The manoeuvring of pattern can be carried out by carefully adjusting the amplitude and phase weight of excitation for each element in the array. The same concept is used here to orient the main beam towards the desired MEO satellites while placing nulls or side lobes towards the interference from LEO satellites. The ground station continuously tracks the position of its nearby LEO/MEO satellites. It adjusts its weights accordingly when the LEO satellite path comes close to the MEO satellite.
Figure 18 shows the radiation patterns of the rectangular array at the receiver with respect to different positions of LEO satellites at different points in time. The array automatically adjusts its weights to produce different radiation patterns at various times. In all the cases, the main beam is oriented towards the MEO satellite and nulls are oriented towards the LEO satellite to avoid interference.
Now, the same downlink closure status is re-evaluated after replacing the array with a Gaussian antenna in
Figure 19. Previously, the downlink could not be closed at 22:54 UTC due to excessive interference from the LEO satellites.

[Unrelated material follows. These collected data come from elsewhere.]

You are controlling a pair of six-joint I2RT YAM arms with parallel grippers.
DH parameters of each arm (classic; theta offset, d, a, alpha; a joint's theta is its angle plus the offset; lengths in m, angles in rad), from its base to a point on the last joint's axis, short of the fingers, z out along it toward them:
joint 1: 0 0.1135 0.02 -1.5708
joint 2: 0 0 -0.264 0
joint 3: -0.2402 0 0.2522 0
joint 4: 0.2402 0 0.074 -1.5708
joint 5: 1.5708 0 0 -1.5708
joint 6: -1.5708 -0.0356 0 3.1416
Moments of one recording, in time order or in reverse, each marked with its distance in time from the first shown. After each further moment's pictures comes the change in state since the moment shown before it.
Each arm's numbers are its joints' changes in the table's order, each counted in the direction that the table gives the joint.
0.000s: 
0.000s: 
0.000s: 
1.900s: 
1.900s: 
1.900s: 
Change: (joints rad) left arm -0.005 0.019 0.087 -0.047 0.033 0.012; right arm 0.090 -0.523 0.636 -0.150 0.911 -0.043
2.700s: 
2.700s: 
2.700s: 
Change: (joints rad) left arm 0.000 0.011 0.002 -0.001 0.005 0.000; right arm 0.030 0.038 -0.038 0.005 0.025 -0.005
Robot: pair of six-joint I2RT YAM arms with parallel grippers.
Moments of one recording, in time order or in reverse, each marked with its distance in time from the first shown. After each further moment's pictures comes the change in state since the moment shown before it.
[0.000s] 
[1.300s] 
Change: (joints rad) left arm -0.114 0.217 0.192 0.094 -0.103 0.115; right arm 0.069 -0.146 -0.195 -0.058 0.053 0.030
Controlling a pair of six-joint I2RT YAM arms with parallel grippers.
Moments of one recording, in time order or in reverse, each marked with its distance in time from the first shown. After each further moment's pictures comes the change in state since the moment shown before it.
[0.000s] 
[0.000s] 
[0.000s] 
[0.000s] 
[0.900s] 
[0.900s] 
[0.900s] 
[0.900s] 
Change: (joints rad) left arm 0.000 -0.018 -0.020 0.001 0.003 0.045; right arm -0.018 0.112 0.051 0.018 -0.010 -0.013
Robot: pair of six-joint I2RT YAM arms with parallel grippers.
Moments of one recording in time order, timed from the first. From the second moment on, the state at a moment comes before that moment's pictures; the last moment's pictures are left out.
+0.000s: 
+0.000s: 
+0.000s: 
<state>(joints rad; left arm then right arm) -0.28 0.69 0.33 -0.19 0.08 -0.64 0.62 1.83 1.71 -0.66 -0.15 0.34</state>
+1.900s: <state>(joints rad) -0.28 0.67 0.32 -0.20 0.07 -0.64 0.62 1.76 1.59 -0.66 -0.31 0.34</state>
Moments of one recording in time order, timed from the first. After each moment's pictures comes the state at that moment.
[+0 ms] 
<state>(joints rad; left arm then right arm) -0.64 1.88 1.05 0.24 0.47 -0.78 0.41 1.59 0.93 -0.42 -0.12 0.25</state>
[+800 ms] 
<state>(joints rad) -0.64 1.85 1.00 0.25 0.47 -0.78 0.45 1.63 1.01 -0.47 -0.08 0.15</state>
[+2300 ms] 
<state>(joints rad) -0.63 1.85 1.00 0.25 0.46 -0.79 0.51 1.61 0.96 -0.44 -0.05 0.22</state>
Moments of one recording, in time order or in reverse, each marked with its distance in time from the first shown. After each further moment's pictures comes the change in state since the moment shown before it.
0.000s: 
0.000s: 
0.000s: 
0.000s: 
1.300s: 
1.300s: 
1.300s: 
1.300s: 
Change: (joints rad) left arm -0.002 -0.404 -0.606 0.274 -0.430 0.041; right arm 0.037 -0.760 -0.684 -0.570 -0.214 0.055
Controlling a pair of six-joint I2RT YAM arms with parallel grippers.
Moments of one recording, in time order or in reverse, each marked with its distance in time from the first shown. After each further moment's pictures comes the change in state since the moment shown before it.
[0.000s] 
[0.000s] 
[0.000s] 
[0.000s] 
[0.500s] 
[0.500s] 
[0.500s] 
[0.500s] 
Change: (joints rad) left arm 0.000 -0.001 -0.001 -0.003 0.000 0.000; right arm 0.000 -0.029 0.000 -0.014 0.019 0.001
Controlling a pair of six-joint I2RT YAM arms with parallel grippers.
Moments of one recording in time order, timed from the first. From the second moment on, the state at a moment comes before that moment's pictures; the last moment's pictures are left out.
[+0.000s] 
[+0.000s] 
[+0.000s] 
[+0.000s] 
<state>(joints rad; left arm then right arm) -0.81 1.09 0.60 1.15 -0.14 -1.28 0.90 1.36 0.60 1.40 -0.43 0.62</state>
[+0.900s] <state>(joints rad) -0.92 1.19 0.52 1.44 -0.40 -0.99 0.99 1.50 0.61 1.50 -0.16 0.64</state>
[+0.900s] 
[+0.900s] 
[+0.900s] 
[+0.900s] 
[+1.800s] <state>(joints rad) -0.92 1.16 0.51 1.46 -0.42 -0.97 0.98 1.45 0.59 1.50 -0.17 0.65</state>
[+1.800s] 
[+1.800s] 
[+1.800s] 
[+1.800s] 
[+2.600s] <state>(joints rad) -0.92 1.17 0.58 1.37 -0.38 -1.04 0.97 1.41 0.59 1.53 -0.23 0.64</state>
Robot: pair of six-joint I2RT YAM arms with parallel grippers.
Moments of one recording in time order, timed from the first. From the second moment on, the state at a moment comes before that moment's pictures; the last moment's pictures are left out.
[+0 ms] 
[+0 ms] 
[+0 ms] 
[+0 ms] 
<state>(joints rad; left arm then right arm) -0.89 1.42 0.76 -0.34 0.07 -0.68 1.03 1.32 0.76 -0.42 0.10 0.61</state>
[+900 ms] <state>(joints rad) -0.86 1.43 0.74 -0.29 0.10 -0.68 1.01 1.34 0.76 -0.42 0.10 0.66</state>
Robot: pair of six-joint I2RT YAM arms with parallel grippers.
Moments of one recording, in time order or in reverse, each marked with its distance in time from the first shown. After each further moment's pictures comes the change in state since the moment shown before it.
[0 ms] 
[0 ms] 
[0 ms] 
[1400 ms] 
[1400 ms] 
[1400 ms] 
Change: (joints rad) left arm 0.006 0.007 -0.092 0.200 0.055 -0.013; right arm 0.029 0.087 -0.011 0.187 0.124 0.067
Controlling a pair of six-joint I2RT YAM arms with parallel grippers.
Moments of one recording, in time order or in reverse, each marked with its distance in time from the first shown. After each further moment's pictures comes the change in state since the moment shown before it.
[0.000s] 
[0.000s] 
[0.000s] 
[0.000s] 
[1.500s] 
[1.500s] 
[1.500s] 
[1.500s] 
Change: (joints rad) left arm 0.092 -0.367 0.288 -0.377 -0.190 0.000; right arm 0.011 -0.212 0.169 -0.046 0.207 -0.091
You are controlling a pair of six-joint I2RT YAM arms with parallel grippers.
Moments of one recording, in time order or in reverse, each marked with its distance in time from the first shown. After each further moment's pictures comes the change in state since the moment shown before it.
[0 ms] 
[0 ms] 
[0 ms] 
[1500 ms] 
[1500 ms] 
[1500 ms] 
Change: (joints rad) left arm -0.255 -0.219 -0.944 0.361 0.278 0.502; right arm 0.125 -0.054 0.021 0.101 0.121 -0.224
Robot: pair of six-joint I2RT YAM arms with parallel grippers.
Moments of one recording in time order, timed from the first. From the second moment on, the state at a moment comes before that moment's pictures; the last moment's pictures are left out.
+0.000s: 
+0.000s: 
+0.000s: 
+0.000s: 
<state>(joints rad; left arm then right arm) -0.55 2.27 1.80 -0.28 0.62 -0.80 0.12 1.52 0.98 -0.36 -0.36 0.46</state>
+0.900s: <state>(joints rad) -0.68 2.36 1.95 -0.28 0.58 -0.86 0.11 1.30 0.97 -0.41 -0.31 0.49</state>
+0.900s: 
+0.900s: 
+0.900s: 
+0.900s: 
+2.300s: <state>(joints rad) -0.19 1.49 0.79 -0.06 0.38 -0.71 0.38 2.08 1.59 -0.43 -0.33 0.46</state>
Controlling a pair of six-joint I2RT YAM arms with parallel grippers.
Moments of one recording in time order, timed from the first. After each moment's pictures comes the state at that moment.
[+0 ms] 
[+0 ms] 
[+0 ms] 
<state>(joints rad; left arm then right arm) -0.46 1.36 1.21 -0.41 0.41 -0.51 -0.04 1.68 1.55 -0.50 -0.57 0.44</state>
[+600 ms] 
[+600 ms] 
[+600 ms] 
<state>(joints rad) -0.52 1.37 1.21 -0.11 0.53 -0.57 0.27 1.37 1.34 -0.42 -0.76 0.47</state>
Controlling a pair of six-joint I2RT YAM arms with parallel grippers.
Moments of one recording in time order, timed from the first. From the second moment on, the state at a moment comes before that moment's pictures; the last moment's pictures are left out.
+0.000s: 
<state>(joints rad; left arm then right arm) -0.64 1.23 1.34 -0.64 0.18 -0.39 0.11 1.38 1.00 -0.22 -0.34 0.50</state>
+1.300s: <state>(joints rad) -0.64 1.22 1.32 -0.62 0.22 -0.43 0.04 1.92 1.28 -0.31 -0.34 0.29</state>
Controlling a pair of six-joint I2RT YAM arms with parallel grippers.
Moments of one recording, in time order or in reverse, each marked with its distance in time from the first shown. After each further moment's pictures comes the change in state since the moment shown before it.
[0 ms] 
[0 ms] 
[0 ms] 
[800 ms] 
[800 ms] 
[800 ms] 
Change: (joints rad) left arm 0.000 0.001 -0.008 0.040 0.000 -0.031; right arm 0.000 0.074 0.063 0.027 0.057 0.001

However, the downlink link status is now always up, even in the presence of interferences. The plots in
Figure 19 can visually confirm this.
The performance of the proposed reflectarray is now evaluated in a MATLAB real-time simulation environment by creating a custom antenna replica from measured reflection and radiation characteristics. The reflectarray demonstrates its effectiveness in sharing a substantial amount of signal strength with ground stations from LEO satellites. Similarly, it exhibits stable performance characteristics in scenarios where both LEO and MEO satellites transmit simultaneously without any impact on the orbit. This real-time simulation environment evaluates the usefulness of reflectarrays in satellite communication by successfully estimating theoretical concepts.